- Task details
Find all lines below containing the string "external" and return them.

- Given data
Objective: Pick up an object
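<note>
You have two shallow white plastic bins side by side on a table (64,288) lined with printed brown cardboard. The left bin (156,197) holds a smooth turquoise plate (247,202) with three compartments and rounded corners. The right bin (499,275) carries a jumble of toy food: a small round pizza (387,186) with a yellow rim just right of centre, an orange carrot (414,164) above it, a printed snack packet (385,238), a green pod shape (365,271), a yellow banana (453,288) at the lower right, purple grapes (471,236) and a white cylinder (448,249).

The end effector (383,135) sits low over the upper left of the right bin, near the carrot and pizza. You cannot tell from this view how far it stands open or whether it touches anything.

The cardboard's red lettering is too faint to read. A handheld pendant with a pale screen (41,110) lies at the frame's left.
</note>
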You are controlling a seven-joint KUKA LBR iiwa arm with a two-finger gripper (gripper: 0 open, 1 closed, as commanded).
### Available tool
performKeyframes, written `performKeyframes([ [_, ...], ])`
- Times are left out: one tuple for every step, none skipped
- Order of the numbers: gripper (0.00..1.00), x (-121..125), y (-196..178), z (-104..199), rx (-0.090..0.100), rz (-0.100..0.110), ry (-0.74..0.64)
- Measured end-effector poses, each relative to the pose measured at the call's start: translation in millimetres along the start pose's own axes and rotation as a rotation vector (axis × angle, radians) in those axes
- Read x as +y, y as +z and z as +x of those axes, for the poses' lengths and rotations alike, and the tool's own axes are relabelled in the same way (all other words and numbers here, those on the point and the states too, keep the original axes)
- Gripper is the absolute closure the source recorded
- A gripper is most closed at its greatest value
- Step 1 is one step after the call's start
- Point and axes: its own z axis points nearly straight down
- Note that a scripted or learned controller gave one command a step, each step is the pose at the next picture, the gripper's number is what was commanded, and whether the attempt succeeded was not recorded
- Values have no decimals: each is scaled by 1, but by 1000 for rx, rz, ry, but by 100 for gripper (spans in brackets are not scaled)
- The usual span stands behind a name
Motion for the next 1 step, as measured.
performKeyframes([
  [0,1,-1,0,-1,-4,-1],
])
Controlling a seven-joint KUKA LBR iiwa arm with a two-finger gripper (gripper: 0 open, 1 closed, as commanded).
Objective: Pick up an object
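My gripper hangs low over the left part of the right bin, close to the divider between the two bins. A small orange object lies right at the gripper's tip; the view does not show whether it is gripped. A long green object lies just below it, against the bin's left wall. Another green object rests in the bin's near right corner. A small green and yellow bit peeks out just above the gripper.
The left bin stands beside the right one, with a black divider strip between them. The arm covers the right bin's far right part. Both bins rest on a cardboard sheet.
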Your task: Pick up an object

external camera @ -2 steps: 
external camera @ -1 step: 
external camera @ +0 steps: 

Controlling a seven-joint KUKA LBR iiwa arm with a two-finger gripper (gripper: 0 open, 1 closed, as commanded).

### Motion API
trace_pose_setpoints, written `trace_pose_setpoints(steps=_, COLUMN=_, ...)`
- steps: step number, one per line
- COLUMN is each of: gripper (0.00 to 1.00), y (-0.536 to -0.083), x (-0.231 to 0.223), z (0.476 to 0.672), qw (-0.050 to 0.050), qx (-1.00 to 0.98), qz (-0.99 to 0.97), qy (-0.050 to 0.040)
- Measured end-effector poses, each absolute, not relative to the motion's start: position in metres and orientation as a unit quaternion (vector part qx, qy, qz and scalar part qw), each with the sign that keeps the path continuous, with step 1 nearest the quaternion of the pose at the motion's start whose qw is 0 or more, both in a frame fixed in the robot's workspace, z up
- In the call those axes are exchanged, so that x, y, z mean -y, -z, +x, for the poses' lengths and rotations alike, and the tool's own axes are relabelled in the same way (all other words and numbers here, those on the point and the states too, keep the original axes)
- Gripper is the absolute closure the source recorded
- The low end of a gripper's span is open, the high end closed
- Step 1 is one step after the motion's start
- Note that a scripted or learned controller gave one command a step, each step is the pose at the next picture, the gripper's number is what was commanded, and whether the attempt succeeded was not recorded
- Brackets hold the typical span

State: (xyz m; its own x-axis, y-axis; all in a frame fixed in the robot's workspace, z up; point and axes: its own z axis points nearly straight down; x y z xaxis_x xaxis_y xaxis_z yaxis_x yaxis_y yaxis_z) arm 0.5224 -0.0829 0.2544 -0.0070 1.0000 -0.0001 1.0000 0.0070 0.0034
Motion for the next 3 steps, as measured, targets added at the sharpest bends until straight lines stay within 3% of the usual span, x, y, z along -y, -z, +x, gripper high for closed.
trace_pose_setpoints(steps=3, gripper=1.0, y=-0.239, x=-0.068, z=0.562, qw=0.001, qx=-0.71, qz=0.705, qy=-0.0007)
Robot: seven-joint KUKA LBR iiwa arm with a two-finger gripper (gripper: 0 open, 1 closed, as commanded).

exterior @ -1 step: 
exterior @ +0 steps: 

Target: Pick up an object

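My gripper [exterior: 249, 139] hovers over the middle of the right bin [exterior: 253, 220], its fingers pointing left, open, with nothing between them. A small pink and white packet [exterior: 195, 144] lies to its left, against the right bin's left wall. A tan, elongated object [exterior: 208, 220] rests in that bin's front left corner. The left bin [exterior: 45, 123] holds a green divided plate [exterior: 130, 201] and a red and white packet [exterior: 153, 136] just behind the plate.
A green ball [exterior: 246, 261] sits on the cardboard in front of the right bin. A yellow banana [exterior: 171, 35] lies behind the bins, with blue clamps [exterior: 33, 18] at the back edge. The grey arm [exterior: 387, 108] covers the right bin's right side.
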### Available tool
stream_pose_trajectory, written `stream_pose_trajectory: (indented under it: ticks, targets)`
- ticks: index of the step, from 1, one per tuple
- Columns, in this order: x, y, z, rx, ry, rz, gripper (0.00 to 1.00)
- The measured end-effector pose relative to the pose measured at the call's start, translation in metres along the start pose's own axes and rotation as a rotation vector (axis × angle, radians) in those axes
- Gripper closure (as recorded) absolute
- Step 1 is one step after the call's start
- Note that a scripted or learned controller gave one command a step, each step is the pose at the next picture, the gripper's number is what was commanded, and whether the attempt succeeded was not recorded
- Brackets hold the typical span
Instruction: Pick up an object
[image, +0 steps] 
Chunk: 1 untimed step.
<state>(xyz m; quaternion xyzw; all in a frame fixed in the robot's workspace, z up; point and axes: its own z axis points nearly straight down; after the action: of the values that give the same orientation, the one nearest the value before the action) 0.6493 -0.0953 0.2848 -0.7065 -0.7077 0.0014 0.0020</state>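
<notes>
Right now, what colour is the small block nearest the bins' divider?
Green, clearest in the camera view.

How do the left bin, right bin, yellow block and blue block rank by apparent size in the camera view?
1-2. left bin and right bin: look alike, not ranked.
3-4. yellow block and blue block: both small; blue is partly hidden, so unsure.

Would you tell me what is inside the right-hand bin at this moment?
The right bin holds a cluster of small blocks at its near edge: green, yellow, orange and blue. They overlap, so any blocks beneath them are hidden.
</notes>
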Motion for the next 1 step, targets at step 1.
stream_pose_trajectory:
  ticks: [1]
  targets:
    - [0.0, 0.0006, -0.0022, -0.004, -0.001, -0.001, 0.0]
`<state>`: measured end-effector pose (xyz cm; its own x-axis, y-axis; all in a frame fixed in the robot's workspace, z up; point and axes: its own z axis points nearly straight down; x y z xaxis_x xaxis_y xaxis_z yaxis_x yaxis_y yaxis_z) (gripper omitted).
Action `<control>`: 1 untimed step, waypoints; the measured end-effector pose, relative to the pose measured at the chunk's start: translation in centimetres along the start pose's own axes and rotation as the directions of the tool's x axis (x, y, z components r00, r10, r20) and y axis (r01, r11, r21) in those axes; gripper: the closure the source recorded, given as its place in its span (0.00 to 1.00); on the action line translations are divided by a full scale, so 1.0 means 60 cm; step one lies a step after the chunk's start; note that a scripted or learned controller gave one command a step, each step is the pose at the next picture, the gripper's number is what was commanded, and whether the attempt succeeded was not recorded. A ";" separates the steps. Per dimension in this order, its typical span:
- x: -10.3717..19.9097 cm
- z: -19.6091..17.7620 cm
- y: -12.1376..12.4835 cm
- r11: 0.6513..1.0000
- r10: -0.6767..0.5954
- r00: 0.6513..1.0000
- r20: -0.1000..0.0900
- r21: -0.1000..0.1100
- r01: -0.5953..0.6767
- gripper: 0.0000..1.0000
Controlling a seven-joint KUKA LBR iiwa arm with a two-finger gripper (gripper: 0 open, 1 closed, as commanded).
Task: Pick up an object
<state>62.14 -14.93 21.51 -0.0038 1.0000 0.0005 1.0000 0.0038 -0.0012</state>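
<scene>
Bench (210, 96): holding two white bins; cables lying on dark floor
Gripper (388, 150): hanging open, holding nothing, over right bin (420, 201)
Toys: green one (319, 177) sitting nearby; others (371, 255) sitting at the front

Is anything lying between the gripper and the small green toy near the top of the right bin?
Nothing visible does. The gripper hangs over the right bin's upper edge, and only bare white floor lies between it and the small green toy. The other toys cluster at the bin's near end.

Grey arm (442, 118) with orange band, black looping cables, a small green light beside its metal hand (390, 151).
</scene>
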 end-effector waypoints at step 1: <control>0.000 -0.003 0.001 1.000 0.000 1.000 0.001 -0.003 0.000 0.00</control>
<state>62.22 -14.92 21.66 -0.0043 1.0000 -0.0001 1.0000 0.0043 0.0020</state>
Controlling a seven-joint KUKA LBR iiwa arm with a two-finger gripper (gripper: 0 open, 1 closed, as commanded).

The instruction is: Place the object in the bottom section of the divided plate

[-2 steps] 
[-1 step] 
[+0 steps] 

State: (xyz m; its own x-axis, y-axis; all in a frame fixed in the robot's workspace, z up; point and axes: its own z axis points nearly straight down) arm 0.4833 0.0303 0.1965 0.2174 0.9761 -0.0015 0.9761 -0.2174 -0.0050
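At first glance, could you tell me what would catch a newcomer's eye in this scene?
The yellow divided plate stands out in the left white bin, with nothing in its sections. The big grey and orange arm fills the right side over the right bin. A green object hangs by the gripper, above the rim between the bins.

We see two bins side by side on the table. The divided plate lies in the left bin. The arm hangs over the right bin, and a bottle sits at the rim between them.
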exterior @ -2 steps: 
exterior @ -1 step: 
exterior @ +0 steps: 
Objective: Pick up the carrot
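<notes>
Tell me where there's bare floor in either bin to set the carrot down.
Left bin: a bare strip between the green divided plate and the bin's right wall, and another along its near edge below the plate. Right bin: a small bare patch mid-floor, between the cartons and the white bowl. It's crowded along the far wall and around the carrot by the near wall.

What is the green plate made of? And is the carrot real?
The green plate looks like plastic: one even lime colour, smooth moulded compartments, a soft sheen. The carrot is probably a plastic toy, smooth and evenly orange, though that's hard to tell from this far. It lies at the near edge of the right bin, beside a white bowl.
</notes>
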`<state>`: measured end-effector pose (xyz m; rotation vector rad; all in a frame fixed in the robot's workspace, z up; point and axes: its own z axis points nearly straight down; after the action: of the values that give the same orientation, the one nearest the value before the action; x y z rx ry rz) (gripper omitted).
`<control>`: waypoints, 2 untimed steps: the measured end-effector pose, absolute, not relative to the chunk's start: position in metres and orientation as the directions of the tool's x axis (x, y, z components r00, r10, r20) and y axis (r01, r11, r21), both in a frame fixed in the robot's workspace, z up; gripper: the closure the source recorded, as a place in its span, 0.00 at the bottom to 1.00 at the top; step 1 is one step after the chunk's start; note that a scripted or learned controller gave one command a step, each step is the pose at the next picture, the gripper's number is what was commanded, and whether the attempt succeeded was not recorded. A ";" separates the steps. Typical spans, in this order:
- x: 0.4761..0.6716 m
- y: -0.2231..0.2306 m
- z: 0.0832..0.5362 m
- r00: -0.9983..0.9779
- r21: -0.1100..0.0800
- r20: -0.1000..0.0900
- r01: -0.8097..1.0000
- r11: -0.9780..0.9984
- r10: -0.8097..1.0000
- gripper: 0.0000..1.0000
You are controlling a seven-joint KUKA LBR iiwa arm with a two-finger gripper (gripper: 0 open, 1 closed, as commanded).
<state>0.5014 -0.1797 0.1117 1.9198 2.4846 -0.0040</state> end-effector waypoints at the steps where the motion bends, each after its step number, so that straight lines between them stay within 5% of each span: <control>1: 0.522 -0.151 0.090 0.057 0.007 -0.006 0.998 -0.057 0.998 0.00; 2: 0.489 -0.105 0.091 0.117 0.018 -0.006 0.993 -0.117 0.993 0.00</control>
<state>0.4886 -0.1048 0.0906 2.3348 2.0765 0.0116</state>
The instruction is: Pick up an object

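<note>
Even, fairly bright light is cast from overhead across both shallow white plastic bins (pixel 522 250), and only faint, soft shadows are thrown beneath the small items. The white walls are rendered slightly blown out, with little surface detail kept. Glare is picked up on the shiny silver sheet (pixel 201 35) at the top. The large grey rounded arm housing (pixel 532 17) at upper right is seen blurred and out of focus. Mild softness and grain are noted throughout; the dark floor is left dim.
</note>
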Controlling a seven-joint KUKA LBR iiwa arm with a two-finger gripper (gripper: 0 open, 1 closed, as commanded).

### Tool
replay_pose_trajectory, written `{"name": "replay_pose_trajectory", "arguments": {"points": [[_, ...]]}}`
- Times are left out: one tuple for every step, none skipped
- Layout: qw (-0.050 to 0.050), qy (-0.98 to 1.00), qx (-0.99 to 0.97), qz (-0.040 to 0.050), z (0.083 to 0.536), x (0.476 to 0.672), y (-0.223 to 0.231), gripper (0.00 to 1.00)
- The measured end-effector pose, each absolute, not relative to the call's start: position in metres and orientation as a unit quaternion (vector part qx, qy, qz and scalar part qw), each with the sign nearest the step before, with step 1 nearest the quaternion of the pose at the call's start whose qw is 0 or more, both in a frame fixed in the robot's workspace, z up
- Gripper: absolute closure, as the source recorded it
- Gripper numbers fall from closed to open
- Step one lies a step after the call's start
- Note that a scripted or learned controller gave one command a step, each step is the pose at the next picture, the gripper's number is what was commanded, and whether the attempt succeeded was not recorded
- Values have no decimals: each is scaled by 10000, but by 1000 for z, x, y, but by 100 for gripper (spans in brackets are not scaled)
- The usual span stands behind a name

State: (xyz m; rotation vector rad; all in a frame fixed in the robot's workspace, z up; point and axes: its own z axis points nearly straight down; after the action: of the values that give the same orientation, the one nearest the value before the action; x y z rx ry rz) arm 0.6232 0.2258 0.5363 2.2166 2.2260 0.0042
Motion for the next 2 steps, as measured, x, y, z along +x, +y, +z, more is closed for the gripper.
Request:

- Solution
external camera @ -2 steps: 
external camera @ -1 step: 
external camera @ +0 steps: 

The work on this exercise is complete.